The subject of this article is something of a dying art: monitor-based debugging. What is monitor-based debugging? First, it assumes that your application is running on a system launched with some kind of monitor. The launch monitor is the base platform on which the application resides, and if the application crashes, the monitor will take over.
When in ROM
Monitor-based debugging relies on functionality built into the processor, and in most cases (not always) this requires being able to write to the instruction space. Typically, you set breakpoints in the monitor's command line interface (CLI) and then transfer control to the application. If the instruction that sets the breakpoint is executed, a branch is taken from the application and control is returned to the monitor's CLI. Monitors now have the ability to display memory, possibly step through, or even return to the application where the breakpoint was.
Sounds good? Well, it certainly can, but there are a lot of complications that can arise, such as:
How to display memory? Typically, the monitor can display raw memory as blocks of 1, 2, or 4 byte units, but you must specify the address in hexadecimal.

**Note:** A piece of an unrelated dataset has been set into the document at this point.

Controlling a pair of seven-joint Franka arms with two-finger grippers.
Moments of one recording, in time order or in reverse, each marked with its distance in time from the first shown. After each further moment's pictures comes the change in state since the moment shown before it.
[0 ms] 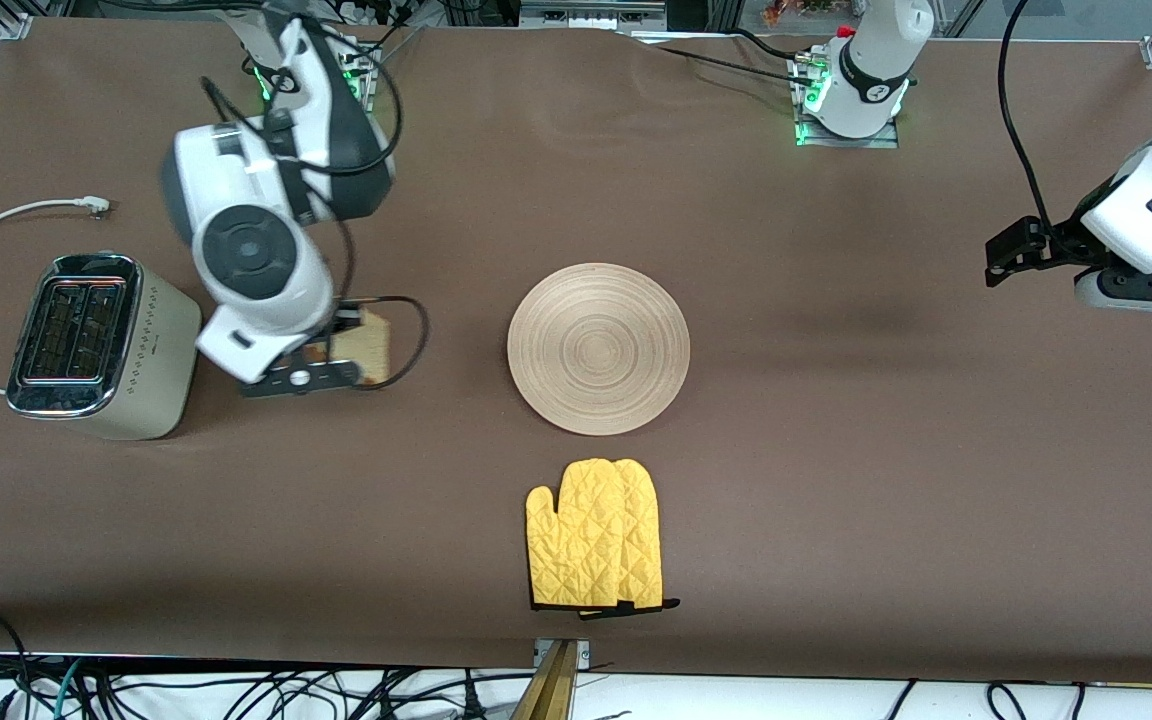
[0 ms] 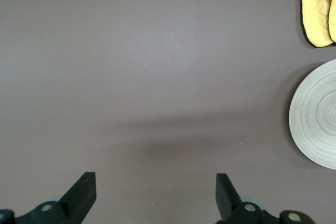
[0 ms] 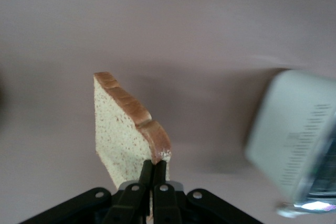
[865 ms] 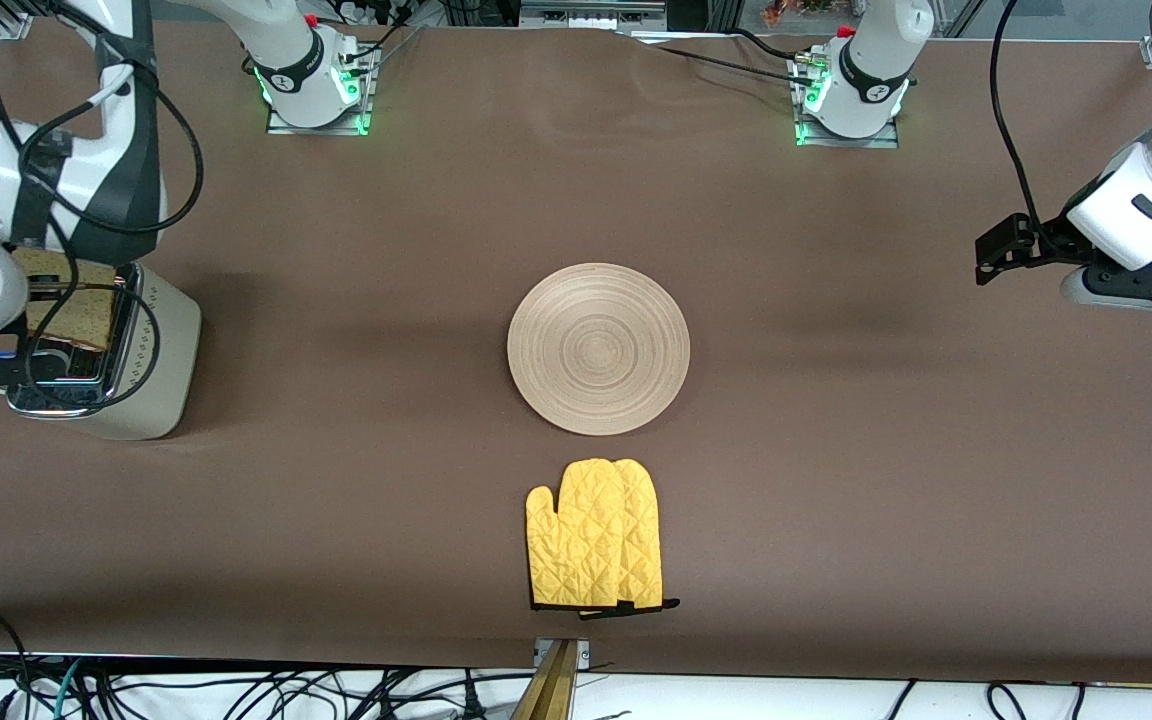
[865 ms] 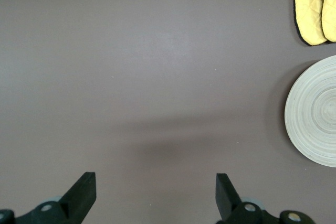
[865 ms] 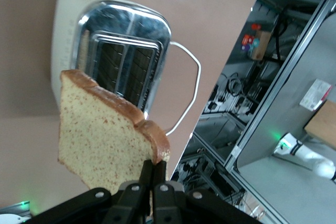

Since you are running on the target's CLI, probably all you can do is refer to the output map file generated by the linker to determine where the symbols are in the data/bss address space. You have to associate the symbol with some hexadecimal address. If the build changes, the memory map changes, so the next time you want to look at the same chunk of data, you have to do the address-to-symbol association again. Additionally, the monitor doesn't know how to display in the format you want, such as short, long, and string. Forget structure display.
How to set breakpoints? Similar to the previous question, first find the address of the function and then issue some command like "b 0x123456" where 0x123456 is the address of the function where you want to set the breakpoint.
How does the monitor communicate with the serial port once a breakpoint occurs? The monitor takes over due to the breakpoint; but the application now owns the serial port. If the monitor reinitializes the serial port for use, the interface between the application and the port may become confused. This means that returning control to the application will be very difficult.
Monitor How to temporarily close an application? This can get tricky when the application is running on an RTOS, enabling interrupts and configuring various peripherals.
Single-stepping is now at the assembler level rather than the C language level. This is not very useful for programmers.
Perhaps this explains why monitor-based debugging is no longer popular. Before we give up, though, I'd like to revisit the topic and see if there's still some breath left in this old beast.
Let’s start by setting some boundaries. We have to accept the fact that monitor-based debugging environments have limitations. After we establish some guidelines and rethink how some of these things are done, I think you'll agree there's still quite a bit of capability. So let's build a debug model that launches the monitor. What do we gain and what do we sacrifice?
For memory display, we will be able to display "C-like" data: strings, characters, shorts, integers, longs, and even data structures. Data structures can be displayed individually, as a table, or as a linked list. We will be able to reference data symbolically. This means that a global variable named "SysTick" can be referenced as "SysTick" without knowing its location in memory. We'll do a runtime analysis that considers breakpoints as one of its features, rather than thinking in the context of typical breakpoints. There are standard breakpoints that terminate application execution and "auto-return" breakpoints for runtime analysis. After the monitor catches a breakpoint or exception, a symbolic stack trace is available.
We will not have access to the source code line number information; however, if the compiler supports the ability to dump mixed source and assembly code, then we can solve this problem. We won't consider single-stepping because it's assembly level; however, if we implement everything else, assembly-level single-stepping is a handy giveaway. Since we can only access global variables, the stack trace will not show the parameters passed, and local data cannot be retrieved from the stack. One and important limitation of this debugger is that control cannot be returned to the running application after a hard breakpoint.
If these considerations are acceptable, the end result is a debugging environment that exists alongside the application. It can be shipped with the product and used in the field and is somewhat independent of the compiler toolset, the RTOS used, and to some extent CPU and hardware independent.